In 2022, Hendrix became a full time starter as he played and started in 17 regular season games where he had 33 defensive tackles, including five tackles for a loss, two pass knockdowns, and one sack. He made his post-season debut in the East Final against the Montreal Alouettes where he had six defensive tackles and one sack. He then played in his first Grey Cup game where he had one defensive tackle, one sack, and one forced fumble as the Argonauts defeated the Winnipeg Blue Bombers in the 109th Grey Cup championship. Hendrix became a free agent upon the expiry of his contract on February 13, 2024.

===Hamilton Tiger-Cats===
On February 14, 2024, it was announced that Hendrix had signed with the Hamilton Tiger-Cats. He played in 16 regular season games where he recorded 17 defensive tackles, four sacks, and one forced fumble. He was later released on January 30, 2025.

===BC Lions===
On February 2, 2025, Hendrix signed a two-year contract with the BC Lions. On September 4, 2025, Hendrix was placed on the Lions' 1-game injured list.
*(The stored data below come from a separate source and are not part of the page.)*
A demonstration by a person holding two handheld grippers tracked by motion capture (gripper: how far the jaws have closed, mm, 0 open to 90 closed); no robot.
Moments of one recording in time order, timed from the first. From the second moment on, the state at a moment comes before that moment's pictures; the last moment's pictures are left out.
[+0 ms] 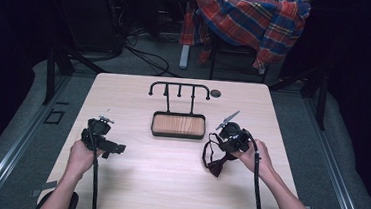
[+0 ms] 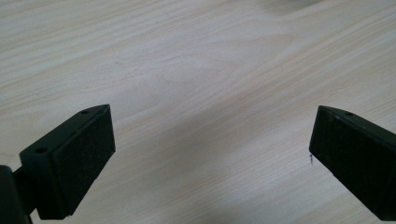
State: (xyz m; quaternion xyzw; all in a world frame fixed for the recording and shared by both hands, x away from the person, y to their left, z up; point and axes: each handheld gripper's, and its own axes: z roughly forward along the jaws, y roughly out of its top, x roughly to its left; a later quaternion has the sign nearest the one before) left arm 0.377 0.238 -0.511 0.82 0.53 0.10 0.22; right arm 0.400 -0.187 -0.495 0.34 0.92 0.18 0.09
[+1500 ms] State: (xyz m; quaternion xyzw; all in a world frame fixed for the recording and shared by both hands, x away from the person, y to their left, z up) left arm 0.378 0.237 -0.511 0.82 0.52 0.09 0.21; right arm 0.393 -0.191 -0.462 0.33 0.90 0.23 0.14
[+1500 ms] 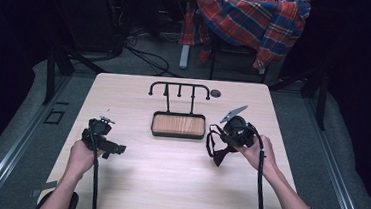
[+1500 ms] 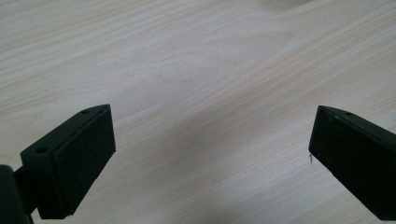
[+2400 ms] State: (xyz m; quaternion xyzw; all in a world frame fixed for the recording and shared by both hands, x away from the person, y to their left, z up) left arm 0.377 0.238 -0.510 0.82 0.52 0.10 0.21; right arm 0.395 -0.183 -0.439 0.31 0.90 0.25 0.16
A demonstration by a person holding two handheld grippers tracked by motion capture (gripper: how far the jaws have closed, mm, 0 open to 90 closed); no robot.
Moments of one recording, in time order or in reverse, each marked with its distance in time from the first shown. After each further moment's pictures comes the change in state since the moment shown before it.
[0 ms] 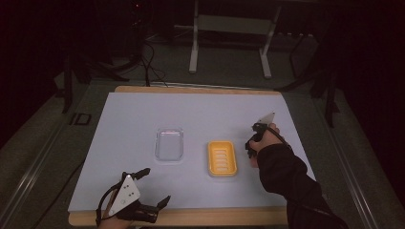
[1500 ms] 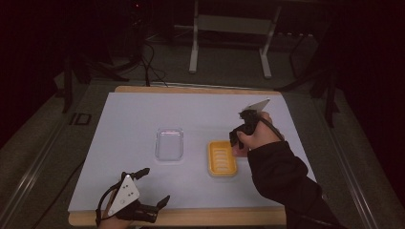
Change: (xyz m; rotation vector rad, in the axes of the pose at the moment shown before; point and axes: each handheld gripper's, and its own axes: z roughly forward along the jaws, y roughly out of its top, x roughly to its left) left arm 0.000 0.000 -0.001 -0.004 0.003 -0.004; right arm 0.051 -0.046 -0.096 -0.177 0.217 -0.138
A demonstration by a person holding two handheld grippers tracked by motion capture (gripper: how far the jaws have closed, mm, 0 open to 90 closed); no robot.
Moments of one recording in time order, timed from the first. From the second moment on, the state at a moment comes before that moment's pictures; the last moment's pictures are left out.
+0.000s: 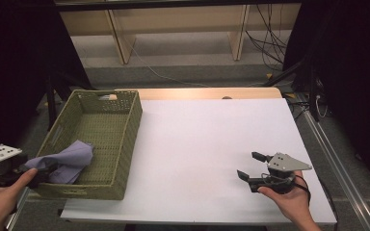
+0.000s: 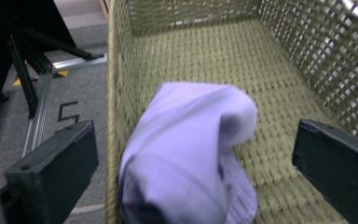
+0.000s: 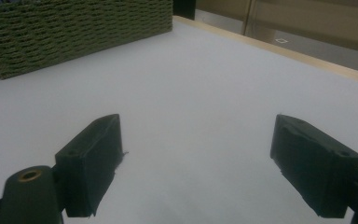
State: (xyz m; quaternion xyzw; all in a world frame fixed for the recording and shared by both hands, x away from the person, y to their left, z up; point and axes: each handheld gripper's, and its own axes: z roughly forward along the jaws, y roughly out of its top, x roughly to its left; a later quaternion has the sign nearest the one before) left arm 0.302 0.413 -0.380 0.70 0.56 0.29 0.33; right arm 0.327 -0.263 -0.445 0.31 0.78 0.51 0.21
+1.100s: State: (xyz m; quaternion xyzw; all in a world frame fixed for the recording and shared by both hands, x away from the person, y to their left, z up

He rejoined the active roster on September 11, 2025. On September 25, 2025, Hendrix was again placed on the Lions' 1-game injured list. He rejoined the active roster on October 3, 2025. He played in 13 regular season games where he had 21 defensive tackles and fours sacks. He was released on January 15, 2026.

===Toronto Argonauts (second stint)===
On January 19, 2026, it was announced that Hendrix had signed with the Toronto Argonauts. He was released on July 14, 2026, but signed again one week later on July 21, 2026.